Exercise prompt: Would you reproduce the data below exactly, please, leaving out its images?
Dataset extract: Begin
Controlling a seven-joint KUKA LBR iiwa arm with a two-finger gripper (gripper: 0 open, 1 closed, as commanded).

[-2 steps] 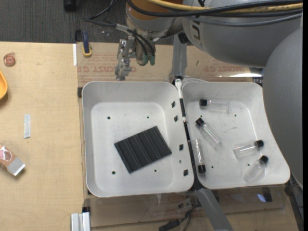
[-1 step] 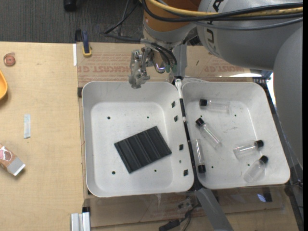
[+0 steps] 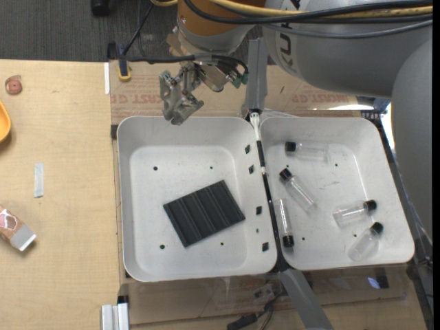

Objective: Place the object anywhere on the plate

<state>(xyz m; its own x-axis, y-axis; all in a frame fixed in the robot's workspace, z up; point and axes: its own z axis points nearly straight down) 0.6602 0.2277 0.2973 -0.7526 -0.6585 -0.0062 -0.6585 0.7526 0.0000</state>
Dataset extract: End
Expected output:
Controlling a seven-joint KUKA LBR iiwa arm with a two-finger gripper (gripper: 0 open, 1 closed, as commanded).

[-2 steps] 
[-1 step] 
[+0 steps] 

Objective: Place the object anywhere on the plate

<state>(xyz m; its own x-axis, y-axis; all in a frame fixed in the robot's workspace, z up; point and axes: its own z axis points nearly straight down) 0.6602 0.2277 0.2973 -0.7526 -0.6585 -0.0062 -0.6585 0.7526 0.0000</state>

The exercise was worked through completely.